Some of the more frustrating customer service experiences happen with entities where there's limited outsourcing and specialization. As I've written before, airlines do way too much. They market their brand and flight routes, they handle reservations and bookings, they maintain aircraft, they deal with luggage. More airlines should do as they do with their regional jet business: focus on something and outsource the rest. In the regional jet example, the big airlines handle reservations and ticketing and outsource the actual flying of planes.
City governments are another example. They try to manage parks, sewers, potholes, utilites, and more. Yes, a government entity, as the sole provider of police, fire, roads, and a few other things, will always be more diverse in scope than any sane for-profit corporation. But many governments still do too much beyond the core essentials, and are not able to do any one of these things very well.

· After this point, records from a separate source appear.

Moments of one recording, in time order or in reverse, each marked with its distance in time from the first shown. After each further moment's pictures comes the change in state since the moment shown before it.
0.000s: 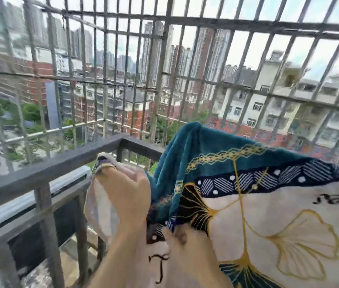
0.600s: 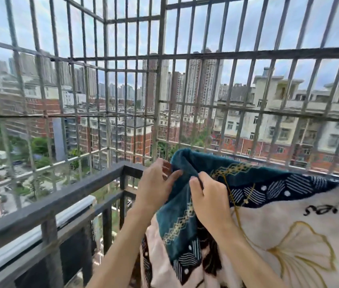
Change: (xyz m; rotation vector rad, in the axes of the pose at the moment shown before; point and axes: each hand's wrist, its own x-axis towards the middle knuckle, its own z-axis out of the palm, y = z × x) left_hand 0.026 0.054 0.036 0.075 -0.610 0.510; right_hand 0.037 -0.070 -0.143 0.182 0.596 -0.431
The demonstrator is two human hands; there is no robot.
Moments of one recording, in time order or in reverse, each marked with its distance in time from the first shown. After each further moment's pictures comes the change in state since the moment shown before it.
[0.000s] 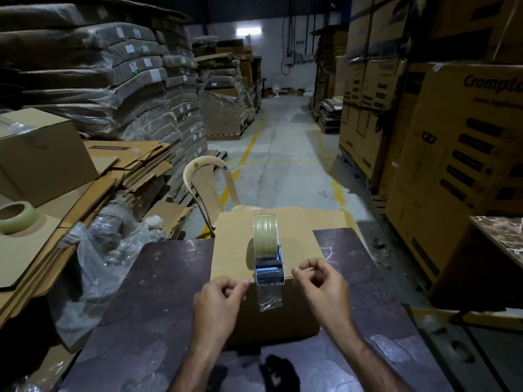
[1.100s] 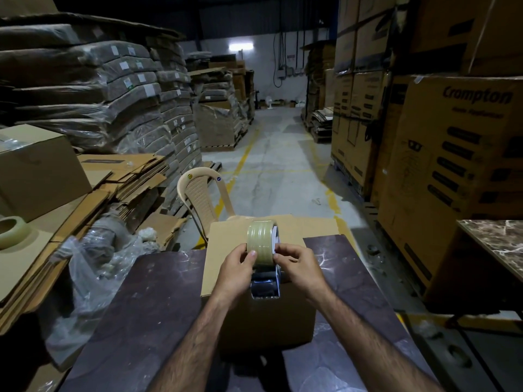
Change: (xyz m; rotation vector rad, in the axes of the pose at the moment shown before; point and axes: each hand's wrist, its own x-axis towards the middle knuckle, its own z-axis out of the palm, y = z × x) left_hand 0.050 0.044 0.038 -0.398 -0.323 -0.011; right_hand 0.054 -0.011 0.012 0.143 -0.279 0.095
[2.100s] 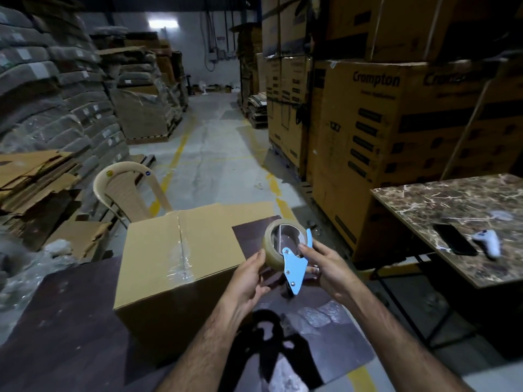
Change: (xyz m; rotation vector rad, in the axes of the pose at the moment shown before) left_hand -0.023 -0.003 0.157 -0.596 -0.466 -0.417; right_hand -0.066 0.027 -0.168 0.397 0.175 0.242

One way to think about improving complex, ill-performing products, services, or experiences is to see whether there's a way to unbundle it and allow greater specialization. Arnold Kling applies this approach to improving higher education. Specifically, he thinks schools should separate the task of evaluating students' work from the task of teaching the concepts. Here's the background:
In the legacy education model, teachers combine coaching, feedback, and content delivery. By coaching I mean advice, guidance, and encouragement. Feedback includes formal grading as well as informal praise and criticism. Content delivery includes lectures and reading assignments.
Perhaps the key to radically changing education is to break up those functions.
1. The coach should be someone who knows the student well, who can relate to and motivate the student, who can recommend a good educational path, who takes account of the student's strengths and weaknesses, and who stays on top of how well the student is doing relative to the student's ability.
2. The formal feedback can come from strangers. Students can solve problems or write essays and have these graded by a separate service.
3. The content delivery should be "pulled" by the student rather than pushed by a teacher. For example, a student and a coach could agree that the student should learn statistics. The student then selects a statistics curriculum and works through it. The Khan Academy lectures on statistics are particularly good, in my opinion. But Carnegie-Mellon has a good on-line stats course, also. My guess is that, overall, there is enough content on line to obtain a world class education.
Then, Arnold writes:
A few months ago, Ben Casnocha wrote,
"Maybe 5-10% of high school high achievers should pursue higher education without attending a four year traditional college. This is the "Real Life University" option for entrepreneurial spirits. This is for folks who can learn a lot on their own, can assemble mentors and advisors to guide the process, and most of all find their creativity smothered by drudgery of school -- or otherwise are on a trajectory higher than what college can offer -- and therefore need an alternative path."
His estimate of the percentage may be high, particularly in the near term. But that is the group that I wanted to aim at in my post on schools without classrooms.
Anyway, one important issue with alternative education models is interfacing with the legacy credential system. If you take a course from an alternative college, how can you get the credits to transfer to a traditional college or translate into a credible degree?
Arnold's proposed solution: A Means A.
A Means A solves the problem of credibility and comparability of grades in courses taught at different institutions of higher education. The innovation is to separate the grading process from other aspects of higher education. For any college-level course, A Means A will devise an appropriate exam and use independent professionals to grade the exam, according to transparent, standard criteria...
A Means A will extend the reliable, independent grading model of the AP exam to a broad spectrum of college-level courses. However, while the AP program compels instructors to "teach to the test," A Means A will "test to what you teach." That is, A Means A will take course objectives as given by instructors. It will design and grade tests that align with the objectives of the course.
It's a great thought. And it looks like one university is actually implementing part of it.
As a business opportunity, Arnold identifies the risks with A Means A, Inc. A company that promises to accomodate the idiosyncracies and variance of different schools' curriculua will have a hard time scaling the grading process in a cost-effective way. And making the credential have currency in marketplace in the early days will be tough. So while I am not so sure of the business opportunity, I think the high level prescription of unbundling is spot on. There are probably good business opportunties along these lines for education entrepreneurs--just need to brainstorm and iterate a bit more.
What Arnold has done with his A Means A post is bring to the table very specific ideas for improving the education system--not vague griping. And he aims his provocations directly at entrepreneurs--not policy wonks or politicans. A refreshing and useful approach.